Bioinformatic analyses on the shared fold

The primary structures of the abovementioned well-known 5TMR-SHKs were used to query the SignalP 5.0 webserver84 with the aim to predict any signal peptide sequence at the N-terminus of the proteins (Supplementary Fig. 2). The sequence of RibU was used as a negative control, while that of GlnP85 (UniProt accession number: Q9CES5) was used as a positive control.
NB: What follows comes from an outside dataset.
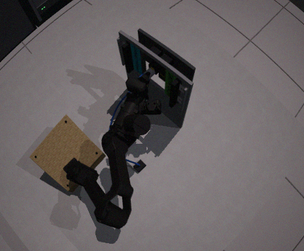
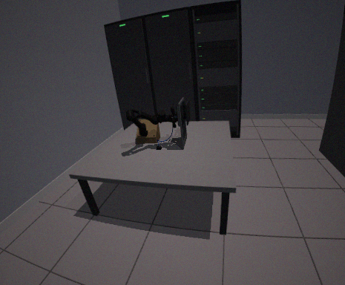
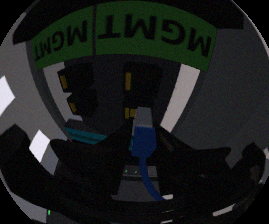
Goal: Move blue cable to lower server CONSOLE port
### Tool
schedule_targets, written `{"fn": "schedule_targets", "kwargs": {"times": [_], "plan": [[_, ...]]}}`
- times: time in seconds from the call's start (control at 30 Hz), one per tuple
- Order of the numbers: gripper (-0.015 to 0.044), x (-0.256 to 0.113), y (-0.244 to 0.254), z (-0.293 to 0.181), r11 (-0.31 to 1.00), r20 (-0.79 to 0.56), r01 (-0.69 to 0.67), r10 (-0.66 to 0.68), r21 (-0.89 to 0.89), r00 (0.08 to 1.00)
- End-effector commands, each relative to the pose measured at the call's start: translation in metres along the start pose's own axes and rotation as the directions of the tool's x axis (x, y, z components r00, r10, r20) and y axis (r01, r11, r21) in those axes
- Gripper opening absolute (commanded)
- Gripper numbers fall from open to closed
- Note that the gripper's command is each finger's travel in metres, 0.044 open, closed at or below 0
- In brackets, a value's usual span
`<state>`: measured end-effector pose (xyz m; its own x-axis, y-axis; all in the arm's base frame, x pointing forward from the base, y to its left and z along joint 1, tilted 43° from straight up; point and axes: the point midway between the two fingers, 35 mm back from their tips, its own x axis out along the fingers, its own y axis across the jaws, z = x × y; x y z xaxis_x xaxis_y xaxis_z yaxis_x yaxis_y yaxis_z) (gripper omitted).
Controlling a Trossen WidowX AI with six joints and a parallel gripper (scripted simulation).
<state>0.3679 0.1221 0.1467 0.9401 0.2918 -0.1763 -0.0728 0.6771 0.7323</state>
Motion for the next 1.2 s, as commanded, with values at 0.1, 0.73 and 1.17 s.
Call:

The inquiry on SignalP 5.0 accounted for the Gram-positive/negative origin of the organism harboring the receptors.

The sequence logo of helix 0 (Fig. 4a, on the left) was generated from the multiple sequence alignment of 5TMR-SHKs, performed on ClustalOmega86, and consequently visualized via WebLogo87. The sequences used for the multialignment were collected from the InterPro resource, more precisely from the ‘Alignment’ section (, and were implemented with the sequences of the 5TMR-containing SHKs previously employed for the signal peptide prediction. To ensure that the alignment involved only the 5TMR domain, we excluded sequences in which the 5TMR domain is at the C-terminus (proteins with the NRAMP-1 in their domain architecture), and cut the sequences to just the first 180 amino acids.
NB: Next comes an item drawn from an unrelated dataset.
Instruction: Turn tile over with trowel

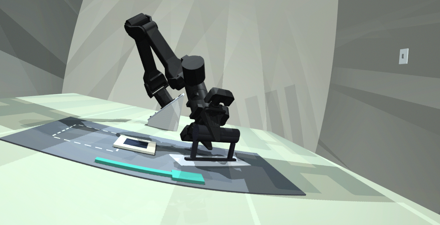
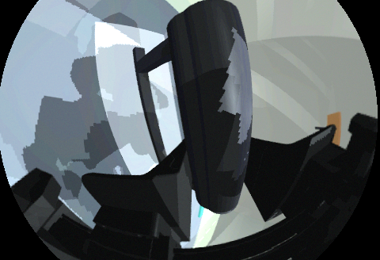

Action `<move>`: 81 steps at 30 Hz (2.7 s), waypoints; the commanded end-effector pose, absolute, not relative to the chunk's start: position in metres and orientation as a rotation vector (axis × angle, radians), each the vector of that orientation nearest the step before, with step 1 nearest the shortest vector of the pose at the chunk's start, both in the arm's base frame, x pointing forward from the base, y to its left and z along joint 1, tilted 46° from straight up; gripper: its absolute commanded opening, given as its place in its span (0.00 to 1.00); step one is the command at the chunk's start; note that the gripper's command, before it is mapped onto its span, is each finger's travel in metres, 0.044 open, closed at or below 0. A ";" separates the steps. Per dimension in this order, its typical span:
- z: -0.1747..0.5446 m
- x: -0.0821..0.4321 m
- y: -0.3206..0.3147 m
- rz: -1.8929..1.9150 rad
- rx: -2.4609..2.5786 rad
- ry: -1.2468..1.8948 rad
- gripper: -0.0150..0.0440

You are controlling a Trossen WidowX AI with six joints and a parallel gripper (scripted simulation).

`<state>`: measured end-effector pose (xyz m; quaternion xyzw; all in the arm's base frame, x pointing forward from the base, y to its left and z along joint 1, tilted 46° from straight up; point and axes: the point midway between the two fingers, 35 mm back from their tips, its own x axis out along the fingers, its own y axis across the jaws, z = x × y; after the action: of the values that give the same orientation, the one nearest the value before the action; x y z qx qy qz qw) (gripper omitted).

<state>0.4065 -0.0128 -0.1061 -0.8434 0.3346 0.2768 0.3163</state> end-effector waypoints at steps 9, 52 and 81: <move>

The conserved regions of the 5TMR-containing SHKs (Fig. 4b) were highlighted from the multialignment of the same sequences mentioned above in the alignment, but involving exclusively the 5TMR domain (the amino acids corresponding to helix 0, cytosolic loop linking H0 to the shared fold, and intracellular domains were excluded). Also in this case, the visualization of the sequence logo was carried out via WebLogo. The top view of the six-helical fold localizing the conserved motifs of the localization of the conserved regions was generated by UCSF CHIMERAX software.
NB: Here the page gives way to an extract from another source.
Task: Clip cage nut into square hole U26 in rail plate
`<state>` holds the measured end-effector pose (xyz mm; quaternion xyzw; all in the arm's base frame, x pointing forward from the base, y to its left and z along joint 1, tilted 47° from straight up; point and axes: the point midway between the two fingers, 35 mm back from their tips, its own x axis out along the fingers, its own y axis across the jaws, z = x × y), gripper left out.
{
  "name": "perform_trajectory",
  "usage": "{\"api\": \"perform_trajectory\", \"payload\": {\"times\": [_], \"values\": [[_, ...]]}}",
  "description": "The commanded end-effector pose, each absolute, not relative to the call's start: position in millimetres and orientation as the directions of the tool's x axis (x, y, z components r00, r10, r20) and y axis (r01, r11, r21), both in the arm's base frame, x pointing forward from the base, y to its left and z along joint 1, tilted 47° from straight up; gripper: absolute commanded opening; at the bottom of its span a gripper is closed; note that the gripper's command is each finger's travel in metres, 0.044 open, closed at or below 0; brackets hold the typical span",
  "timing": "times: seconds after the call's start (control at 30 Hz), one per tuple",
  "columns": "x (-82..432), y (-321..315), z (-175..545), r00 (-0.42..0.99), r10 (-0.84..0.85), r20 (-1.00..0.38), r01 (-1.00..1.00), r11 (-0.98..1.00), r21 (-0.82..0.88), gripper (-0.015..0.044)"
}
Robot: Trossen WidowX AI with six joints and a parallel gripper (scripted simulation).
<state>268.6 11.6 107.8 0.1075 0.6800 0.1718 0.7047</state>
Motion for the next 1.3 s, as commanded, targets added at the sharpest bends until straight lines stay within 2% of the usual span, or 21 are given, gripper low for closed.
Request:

The dimeric conformation of 5TMR-receptors (Fig. 4a, on the right) was obtained using the ColabFold suite (version 1.5.2)88 available on the web-based gateway COSMIC289. Specifically, the primary sequence of YpdA from E. coli was employed as a template for the prediction of the homodimeric state selecting standard parameters (5 models, 3 recycles and stop at score of 80). Upon verification of the models, the predicted multimeric state was visualized via CHIMERAX.

The multiple combinations of sensor histidine kinases containing the 5TMR-domain (Fig. 4c) were retrieved from the ’Domain architectures’ entry available on InterPro ( Representative AlphaFold structures of SHKs showcasing the variegated intracellular assembly of the receptors were downloaded and visualized with CHIMERAX.

The ECF transporter shown in Fig. 5a corresponds to the folate ECF-transporter (PDB entry: 5D3M)33 and its cartoon was generated using CHIMERAX, as well as the helix 1 of the respective S-component represented in Fig. 5b. The sequence logo of helix 1 (Fig. 5b) was obtained for each protein family (entries PF12822, PF07694, PF04093) from the multiple sequence alignment available on the InterPro resource at the correspondent ‘Alignment’ entry, selecting the sequences provided by the SEED database90.

Reporting summary

Further information on research design is available in the Nature Portfolio Reporting Summary linked to this article.